ABSTRACT

The first issue, ‘Boundaries and Race’, displays a wide-ranging engagement with diverse positions in critical theory. Three of the articles focus on the questions of race and colonialism. In his essay, ‘Race as science, race as language’, Gareth Cornwell examines the genealogy of race in the manner of Michel Foucault’s critique in The Birth of the Clinic. He argues that the so-called science of race, with its roots in the nineteenth century, is far from being the kind of objective science that it purports to be: it is a language and as such it partakes of the metaphoricity and arbitrariness characteristic of all languages. Cornwell offers a helpful summary of the current state of the debate on the subject and also demonstrates the value of Foucauldian epistemological strategies in the study of race and colonialism. John Noyes’s essay, ‘The capture of space’ uses aspects of the theoretical framework developed by Deleuze and Guattari in order to interrogate the ideological implications of an episode in a short story by the colonial German writer, Hans Grimm.
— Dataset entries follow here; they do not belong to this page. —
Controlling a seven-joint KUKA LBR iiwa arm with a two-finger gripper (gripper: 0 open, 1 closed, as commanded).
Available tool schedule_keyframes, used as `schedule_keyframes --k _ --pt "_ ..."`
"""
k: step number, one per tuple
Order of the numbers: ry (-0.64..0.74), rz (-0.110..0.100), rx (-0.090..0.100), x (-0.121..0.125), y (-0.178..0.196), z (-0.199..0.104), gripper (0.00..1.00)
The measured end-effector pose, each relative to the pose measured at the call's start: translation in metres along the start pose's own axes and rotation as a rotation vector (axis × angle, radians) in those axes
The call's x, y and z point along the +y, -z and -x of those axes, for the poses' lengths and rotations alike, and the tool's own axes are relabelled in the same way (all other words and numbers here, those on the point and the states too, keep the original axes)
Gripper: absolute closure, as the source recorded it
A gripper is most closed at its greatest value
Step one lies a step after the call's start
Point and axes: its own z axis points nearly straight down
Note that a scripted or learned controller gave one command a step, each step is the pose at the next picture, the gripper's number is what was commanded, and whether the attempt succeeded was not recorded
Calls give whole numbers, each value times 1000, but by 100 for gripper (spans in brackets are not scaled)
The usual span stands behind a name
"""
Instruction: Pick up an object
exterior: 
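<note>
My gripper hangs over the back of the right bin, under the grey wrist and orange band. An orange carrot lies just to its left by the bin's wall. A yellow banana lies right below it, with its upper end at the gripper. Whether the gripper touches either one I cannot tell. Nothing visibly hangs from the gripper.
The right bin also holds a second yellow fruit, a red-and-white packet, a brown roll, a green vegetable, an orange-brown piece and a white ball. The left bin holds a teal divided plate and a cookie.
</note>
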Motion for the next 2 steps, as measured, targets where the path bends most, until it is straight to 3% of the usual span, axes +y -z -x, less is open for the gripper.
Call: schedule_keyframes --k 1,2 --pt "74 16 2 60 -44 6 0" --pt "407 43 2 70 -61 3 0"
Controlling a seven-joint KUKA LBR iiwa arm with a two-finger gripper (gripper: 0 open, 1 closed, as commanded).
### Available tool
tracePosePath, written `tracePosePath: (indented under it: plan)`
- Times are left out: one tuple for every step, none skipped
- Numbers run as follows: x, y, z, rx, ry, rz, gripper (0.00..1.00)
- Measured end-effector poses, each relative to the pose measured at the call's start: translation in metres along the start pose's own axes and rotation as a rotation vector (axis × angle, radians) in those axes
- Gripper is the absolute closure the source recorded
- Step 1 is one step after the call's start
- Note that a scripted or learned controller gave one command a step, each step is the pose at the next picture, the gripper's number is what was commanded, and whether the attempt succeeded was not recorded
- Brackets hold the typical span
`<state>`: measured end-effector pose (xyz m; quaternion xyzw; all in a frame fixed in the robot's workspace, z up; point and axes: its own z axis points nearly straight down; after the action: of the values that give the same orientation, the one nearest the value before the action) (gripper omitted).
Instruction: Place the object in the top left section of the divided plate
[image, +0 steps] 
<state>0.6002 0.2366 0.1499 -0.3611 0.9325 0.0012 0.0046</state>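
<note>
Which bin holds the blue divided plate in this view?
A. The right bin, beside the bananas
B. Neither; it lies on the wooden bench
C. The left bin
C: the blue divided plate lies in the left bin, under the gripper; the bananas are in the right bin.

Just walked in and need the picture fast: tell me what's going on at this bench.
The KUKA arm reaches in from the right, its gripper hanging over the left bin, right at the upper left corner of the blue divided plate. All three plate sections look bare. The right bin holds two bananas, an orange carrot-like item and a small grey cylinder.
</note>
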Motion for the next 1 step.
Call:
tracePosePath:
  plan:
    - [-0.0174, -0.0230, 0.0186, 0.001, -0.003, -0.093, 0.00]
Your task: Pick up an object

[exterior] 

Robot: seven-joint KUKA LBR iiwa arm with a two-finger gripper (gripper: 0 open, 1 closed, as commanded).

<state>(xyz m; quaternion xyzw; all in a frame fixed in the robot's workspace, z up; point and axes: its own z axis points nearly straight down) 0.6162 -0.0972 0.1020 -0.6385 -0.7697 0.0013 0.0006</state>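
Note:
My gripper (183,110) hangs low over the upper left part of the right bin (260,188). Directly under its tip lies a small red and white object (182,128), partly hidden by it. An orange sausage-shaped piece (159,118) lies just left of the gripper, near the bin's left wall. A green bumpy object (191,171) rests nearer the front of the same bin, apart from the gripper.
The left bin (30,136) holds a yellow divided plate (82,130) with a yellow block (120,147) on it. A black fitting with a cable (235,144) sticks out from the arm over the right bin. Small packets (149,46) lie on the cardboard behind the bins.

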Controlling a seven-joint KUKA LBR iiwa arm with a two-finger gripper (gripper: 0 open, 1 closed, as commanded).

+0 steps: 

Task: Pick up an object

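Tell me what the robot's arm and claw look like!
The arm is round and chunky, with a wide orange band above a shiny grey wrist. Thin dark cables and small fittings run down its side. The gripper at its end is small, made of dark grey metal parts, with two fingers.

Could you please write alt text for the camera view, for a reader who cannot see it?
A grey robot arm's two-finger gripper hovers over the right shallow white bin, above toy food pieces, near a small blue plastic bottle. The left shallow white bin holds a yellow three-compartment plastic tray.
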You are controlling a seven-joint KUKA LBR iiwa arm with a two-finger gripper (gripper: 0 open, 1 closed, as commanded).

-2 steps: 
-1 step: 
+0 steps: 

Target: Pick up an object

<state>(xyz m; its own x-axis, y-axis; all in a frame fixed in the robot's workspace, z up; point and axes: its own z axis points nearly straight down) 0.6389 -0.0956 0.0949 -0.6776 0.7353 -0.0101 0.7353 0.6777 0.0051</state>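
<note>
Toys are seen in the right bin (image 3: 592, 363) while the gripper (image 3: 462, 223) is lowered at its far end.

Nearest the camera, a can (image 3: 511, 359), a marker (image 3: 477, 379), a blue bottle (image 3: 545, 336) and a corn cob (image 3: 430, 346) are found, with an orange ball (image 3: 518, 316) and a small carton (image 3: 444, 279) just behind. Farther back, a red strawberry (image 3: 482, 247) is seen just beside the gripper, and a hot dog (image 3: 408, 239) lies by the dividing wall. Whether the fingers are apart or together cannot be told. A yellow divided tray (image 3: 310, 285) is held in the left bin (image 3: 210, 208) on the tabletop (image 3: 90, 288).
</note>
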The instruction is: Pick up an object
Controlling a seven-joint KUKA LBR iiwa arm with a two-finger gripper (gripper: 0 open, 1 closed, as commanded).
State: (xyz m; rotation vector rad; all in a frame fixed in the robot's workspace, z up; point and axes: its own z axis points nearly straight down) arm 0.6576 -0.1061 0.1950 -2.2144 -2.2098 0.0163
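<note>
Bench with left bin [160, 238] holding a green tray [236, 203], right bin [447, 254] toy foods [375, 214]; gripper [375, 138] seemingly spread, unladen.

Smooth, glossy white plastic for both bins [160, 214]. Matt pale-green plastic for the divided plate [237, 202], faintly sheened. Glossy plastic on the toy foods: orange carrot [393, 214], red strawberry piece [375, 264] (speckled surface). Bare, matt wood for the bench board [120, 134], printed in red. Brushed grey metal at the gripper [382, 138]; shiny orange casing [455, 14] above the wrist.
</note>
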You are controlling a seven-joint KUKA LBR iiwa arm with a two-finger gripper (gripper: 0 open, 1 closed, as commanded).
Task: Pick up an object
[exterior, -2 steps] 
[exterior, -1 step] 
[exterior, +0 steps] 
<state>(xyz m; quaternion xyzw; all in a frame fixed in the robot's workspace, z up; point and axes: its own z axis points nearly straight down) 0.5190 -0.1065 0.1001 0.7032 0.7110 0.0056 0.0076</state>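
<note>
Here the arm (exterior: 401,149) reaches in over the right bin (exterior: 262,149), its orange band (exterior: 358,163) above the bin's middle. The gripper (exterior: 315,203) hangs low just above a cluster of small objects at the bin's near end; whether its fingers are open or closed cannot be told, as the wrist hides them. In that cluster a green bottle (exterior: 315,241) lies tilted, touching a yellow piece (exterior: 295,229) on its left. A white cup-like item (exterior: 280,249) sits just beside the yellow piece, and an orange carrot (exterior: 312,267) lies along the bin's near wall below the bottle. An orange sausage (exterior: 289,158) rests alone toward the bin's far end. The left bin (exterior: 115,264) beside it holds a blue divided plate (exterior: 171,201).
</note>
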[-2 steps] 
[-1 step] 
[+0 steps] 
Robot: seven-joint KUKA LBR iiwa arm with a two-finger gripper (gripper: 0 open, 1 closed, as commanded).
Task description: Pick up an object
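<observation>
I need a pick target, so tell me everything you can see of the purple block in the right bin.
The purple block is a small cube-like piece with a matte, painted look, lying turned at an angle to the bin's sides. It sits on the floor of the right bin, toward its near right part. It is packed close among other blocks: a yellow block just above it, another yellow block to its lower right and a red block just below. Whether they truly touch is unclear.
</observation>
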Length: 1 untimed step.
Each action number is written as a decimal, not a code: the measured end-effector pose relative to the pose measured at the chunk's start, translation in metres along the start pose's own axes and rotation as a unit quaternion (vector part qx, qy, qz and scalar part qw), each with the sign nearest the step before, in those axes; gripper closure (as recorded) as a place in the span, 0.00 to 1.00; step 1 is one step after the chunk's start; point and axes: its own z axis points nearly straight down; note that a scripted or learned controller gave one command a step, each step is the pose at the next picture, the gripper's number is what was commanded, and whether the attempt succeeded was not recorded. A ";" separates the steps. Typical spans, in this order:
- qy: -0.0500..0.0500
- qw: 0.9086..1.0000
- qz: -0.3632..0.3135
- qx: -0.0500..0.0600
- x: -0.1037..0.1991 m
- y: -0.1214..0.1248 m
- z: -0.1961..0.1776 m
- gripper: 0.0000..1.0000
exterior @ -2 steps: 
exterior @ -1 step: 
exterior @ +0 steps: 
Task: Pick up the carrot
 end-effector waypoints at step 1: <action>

He shows how, by employing the devices of deterritorialization and reterritorialization, the colonist ensures that the ‘native’ is transformed into and inscribed in Western writing. Taking the theme further, Njabulo Ndebele’s essay, ‘Redefining relevance’, presents us with a science of resistance based on the strategic use of the norms of literary production. He argues that hitherto Black South African literature has been dominated by a paradigm of protest which is no longer supported by the objective conditions of the struggle in the country. He calls for a literature which probes beneath the surface of oppression and represents the invisible and perhaps more insidious forms of ideological interpellation.